*** Opening of Source material ***

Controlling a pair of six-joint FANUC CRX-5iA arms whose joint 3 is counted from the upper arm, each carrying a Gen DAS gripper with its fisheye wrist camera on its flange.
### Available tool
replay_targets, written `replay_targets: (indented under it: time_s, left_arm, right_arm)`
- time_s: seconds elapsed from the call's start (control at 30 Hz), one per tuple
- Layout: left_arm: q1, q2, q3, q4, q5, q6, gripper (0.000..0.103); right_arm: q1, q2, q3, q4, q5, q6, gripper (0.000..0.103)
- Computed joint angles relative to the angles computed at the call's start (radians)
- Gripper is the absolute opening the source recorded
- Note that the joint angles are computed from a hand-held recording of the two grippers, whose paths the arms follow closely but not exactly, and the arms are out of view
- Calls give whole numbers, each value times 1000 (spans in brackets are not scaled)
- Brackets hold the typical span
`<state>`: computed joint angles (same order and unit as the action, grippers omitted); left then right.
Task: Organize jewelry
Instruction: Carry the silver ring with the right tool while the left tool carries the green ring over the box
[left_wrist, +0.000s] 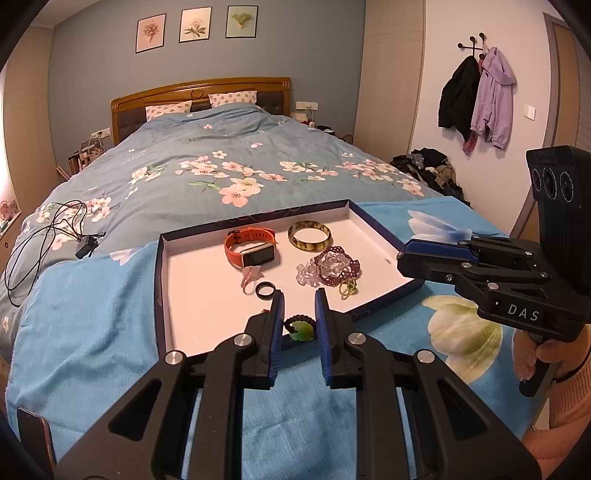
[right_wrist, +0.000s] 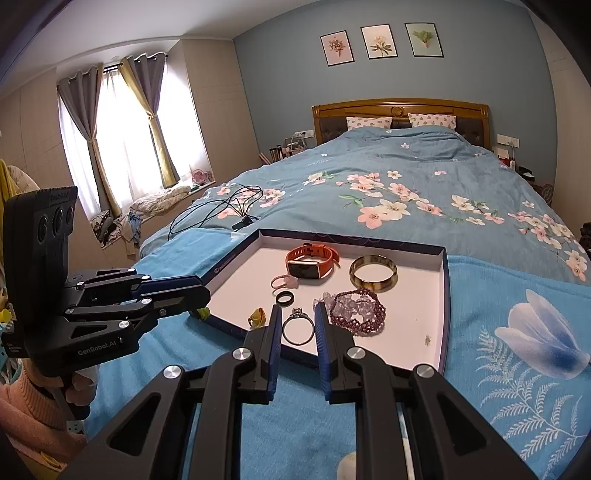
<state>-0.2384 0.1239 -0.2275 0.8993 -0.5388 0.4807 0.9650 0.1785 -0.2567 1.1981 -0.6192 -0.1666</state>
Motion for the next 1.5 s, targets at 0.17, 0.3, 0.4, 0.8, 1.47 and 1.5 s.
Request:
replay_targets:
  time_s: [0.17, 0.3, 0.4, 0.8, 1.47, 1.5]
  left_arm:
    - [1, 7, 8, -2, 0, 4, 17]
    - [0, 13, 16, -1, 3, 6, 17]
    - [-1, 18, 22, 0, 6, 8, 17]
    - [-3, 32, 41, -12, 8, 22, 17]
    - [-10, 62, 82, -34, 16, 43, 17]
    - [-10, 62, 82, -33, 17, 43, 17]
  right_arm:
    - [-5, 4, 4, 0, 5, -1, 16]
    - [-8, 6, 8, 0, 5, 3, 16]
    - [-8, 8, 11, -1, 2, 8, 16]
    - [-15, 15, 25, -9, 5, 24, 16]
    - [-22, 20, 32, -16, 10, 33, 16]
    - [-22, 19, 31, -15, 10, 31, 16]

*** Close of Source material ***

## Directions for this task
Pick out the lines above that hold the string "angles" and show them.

## Answer to this problem
- Computed joint angles relative to the angles computed at the call's start (radians)
- Note that the joint angles are computed from a hand-held recording of the two grippers, whose paths the arms follow closely but not exactly, and the arms are out of view
`<state>`: computed joint angles (same order and unit as the action, grippers omitted); left then right.

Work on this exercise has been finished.